Fin dal suo insediamento Trump ha messo sotto pressione la concorrente imperialista Cina, ha costretto Xi a intervenire sulla questione del nucleare nordcoreano per ammorbidire Kim Jong-un mentre pensava alla limitazione degli investimenti cinesi negli Stati Uniti, indipendentemente dal settore cui sono destinati; il suo obiettivo era quello di evitare che la Cina incrementi ulteriormente il suo vantaggio strategico, “dobbiamo fermarla”.
Il 10 aprile, dal palco del Forum di Boao, in Cina, la cosiddetta Davos asiatica, Xi Jinping da difensore dello status quo della globalizzazione, definita “destino inesorabile del nostro tempo”, garantiva che Pechino avrebbe continuato il suo percorso di apertura dei mercati e prometteva entro l'anno una serie di riforme, compresi tagli alle tariffe delle auto e l'accesso ai capitali stranieri in banche e assicurazioni. Intanto però la Cina aveva smesso di comprare la soia negli Usa e si riforniva dai nuovi “amici” nell'America Latina, dal Brasile in particolare, con tanti saluti a Trump e alla sua ossessione della diminuzione del deficit bilaterale.

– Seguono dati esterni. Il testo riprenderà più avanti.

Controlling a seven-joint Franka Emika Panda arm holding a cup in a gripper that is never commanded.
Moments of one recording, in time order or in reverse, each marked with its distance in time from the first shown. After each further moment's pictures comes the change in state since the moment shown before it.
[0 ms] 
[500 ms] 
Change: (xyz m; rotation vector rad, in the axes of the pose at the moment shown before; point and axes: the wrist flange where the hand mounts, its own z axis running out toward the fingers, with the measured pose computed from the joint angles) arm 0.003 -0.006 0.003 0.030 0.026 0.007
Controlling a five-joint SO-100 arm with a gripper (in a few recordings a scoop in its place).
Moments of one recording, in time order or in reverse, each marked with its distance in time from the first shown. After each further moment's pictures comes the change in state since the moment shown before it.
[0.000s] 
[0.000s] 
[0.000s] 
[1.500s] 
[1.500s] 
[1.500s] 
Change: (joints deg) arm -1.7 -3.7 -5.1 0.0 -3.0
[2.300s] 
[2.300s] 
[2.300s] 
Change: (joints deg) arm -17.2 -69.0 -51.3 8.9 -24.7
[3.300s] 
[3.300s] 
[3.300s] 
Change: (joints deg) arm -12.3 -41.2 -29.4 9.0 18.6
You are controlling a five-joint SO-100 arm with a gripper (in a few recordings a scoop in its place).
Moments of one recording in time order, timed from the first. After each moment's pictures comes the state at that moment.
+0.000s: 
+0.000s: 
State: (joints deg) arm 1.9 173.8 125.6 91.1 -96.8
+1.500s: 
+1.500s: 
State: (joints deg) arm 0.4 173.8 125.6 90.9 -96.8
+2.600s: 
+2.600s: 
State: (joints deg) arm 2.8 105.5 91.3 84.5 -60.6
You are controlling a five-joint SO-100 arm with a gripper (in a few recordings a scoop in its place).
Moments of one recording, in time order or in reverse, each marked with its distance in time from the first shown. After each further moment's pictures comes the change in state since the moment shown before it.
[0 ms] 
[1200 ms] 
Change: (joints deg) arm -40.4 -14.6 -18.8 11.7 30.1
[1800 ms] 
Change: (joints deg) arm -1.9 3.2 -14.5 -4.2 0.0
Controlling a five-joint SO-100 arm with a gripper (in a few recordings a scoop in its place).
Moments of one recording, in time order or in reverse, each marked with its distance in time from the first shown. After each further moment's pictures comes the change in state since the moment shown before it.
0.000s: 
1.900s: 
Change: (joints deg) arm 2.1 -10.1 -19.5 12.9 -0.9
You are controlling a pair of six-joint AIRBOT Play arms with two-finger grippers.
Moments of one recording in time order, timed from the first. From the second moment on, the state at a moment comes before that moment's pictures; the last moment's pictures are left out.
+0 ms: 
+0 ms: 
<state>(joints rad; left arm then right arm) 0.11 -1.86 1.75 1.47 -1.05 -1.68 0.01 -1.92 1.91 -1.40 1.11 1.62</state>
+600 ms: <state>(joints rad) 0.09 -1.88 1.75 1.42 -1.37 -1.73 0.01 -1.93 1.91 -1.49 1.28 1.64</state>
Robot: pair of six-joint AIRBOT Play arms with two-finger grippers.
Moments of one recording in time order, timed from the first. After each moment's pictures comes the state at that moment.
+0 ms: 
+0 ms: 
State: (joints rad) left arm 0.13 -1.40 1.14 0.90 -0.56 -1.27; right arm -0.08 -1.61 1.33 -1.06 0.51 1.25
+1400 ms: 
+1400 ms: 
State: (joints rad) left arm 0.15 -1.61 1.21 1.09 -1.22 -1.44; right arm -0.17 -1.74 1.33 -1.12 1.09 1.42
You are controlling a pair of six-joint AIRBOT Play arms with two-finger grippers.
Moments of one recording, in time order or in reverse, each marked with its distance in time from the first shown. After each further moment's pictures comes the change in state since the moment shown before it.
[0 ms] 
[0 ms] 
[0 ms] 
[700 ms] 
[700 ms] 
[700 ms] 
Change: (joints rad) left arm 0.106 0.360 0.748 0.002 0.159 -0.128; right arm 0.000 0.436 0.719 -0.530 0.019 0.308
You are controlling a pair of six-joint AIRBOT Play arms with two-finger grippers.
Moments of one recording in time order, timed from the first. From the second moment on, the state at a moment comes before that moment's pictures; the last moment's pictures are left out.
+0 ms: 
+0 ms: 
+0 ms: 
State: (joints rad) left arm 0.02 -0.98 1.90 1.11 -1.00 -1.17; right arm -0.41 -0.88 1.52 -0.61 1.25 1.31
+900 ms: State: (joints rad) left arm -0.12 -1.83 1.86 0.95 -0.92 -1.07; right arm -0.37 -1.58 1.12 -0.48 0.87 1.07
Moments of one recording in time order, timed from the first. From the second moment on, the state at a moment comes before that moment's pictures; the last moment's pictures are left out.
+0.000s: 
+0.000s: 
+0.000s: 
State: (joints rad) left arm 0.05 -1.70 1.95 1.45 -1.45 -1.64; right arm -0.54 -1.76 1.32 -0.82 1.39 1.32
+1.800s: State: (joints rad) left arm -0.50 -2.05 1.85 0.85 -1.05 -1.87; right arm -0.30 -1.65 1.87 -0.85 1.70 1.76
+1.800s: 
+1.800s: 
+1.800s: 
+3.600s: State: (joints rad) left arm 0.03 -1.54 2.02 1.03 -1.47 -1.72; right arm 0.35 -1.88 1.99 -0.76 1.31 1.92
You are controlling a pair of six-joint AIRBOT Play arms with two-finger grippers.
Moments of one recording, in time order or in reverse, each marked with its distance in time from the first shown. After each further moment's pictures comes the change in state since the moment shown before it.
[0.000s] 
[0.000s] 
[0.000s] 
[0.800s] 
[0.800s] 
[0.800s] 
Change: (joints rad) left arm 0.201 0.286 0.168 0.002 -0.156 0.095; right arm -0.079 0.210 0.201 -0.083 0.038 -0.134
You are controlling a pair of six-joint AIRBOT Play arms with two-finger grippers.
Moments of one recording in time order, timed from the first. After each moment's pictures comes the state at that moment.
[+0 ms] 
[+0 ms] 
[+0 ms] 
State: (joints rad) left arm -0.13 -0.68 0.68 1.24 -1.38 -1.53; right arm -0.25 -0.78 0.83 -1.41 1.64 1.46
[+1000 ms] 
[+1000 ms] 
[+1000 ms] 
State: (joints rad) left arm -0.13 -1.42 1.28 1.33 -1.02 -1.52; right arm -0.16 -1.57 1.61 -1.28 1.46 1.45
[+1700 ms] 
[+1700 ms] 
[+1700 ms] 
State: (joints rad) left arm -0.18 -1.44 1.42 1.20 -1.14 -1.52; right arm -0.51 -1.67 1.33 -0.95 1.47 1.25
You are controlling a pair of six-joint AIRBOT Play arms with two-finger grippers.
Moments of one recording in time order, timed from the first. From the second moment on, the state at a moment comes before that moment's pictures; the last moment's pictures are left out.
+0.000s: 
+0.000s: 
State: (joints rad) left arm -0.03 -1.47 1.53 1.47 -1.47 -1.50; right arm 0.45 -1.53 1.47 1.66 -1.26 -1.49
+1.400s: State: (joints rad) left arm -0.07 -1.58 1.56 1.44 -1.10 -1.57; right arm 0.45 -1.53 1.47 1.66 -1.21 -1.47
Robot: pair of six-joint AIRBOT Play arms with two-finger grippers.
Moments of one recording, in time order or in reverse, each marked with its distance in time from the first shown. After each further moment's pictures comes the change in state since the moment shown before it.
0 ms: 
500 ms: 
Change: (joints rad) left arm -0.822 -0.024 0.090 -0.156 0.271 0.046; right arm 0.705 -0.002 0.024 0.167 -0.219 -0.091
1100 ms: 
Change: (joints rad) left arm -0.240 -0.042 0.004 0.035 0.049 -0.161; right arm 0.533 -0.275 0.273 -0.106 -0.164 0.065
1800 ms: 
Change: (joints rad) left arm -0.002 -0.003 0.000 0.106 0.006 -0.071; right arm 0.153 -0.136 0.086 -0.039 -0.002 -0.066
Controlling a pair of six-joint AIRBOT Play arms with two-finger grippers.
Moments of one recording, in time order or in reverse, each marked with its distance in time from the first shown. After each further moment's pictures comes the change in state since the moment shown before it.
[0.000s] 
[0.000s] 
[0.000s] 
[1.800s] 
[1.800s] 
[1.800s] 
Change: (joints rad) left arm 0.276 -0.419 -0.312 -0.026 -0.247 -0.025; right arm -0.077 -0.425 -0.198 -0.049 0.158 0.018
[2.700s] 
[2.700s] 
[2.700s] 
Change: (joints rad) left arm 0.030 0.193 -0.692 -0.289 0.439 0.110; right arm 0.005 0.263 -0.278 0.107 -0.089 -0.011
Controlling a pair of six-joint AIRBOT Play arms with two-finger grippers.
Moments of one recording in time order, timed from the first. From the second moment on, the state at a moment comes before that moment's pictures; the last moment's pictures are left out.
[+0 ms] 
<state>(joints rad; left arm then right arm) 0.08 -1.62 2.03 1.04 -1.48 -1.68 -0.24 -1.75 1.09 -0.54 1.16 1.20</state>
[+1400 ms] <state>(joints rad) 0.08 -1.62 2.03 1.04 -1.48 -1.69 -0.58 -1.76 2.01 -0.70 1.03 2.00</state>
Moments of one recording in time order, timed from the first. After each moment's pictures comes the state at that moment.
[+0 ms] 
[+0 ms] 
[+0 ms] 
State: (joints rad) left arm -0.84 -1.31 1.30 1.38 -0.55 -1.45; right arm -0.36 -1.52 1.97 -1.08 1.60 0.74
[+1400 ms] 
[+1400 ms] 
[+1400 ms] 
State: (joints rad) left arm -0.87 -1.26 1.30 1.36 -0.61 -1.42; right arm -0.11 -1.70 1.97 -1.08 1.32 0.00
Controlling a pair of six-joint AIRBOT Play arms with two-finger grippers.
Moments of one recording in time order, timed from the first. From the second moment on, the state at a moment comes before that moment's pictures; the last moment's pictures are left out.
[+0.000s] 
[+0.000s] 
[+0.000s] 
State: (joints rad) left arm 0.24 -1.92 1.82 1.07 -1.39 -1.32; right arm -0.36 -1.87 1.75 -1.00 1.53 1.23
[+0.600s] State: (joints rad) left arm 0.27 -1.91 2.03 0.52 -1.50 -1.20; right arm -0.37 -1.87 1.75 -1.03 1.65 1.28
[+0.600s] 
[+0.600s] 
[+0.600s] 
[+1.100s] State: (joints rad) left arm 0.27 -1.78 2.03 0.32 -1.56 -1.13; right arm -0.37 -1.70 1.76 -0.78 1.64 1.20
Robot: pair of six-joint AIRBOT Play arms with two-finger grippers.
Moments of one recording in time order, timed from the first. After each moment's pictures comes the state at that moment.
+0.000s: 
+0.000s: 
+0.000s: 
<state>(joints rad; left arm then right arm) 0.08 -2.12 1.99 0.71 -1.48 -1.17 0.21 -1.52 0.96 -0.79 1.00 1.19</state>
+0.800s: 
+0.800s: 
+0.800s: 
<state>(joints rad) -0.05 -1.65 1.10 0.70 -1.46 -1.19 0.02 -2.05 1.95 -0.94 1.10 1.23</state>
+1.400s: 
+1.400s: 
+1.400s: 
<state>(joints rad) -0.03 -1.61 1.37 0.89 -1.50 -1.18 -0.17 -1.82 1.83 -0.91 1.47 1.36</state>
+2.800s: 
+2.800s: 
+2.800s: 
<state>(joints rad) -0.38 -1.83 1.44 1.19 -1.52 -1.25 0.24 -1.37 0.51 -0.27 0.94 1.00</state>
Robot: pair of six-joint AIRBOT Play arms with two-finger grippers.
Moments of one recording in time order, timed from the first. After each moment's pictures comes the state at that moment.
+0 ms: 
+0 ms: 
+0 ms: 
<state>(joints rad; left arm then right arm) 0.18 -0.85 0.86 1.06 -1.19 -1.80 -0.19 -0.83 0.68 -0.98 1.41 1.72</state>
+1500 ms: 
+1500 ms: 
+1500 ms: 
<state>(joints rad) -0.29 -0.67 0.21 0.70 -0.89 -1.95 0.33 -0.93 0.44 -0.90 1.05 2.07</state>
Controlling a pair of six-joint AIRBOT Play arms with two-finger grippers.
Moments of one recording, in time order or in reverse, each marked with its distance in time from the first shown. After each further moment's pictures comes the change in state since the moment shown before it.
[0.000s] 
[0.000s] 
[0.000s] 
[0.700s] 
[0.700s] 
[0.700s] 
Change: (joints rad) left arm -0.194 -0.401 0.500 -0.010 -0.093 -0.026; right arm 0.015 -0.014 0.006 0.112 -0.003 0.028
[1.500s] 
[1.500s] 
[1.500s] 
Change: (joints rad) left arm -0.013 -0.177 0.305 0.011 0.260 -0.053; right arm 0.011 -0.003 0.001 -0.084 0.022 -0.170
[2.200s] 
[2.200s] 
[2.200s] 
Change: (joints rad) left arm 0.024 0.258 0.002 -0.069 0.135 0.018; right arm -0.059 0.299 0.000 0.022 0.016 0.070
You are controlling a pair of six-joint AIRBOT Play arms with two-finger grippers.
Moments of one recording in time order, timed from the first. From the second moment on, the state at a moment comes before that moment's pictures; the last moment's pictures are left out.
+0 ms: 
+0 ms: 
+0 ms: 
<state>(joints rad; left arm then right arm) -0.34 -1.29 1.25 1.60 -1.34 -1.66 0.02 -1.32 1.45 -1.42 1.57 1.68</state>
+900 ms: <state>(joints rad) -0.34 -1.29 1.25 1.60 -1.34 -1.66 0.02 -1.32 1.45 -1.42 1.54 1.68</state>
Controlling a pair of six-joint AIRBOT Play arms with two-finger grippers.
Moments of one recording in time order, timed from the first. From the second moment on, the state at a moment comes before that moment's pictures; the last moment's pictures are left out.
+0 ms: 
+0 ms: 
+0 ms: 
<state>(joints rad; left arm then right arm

I negoziati commerciali tra Washington e Pechino hanno viaggiato tra le minacce di Trump di triplicare il primo pacchetto di 50 milioni di maggiori dazi e le promesse di contromisure di pari valore da parte della Cina; dalle affermazioni di un portavoce del ministero degli Esteri cinese che minacciava “abbiamo dichiarato che non inizieremo una guerra commerciale, ma non ne abbiamo paura” alle dichiarazioni dell'ambasciatore cinese a Washington che il 14 maggio riconosceva l'esistenza di “troppo squilibrio nel commercio, un enorme deficit per voi ed enorme surplus per noi, non penso che questo dovrebbe continuare, non credo che continuerà”. Anticipando le conclusioni della dichiarazione congiunta del 19 maggio. Ma la prospettiva di una guerra commerciale, anticamera della guerra armata, resta sullo sfondo del contrasto tra le due maggiori potenze imperialiste mondiali.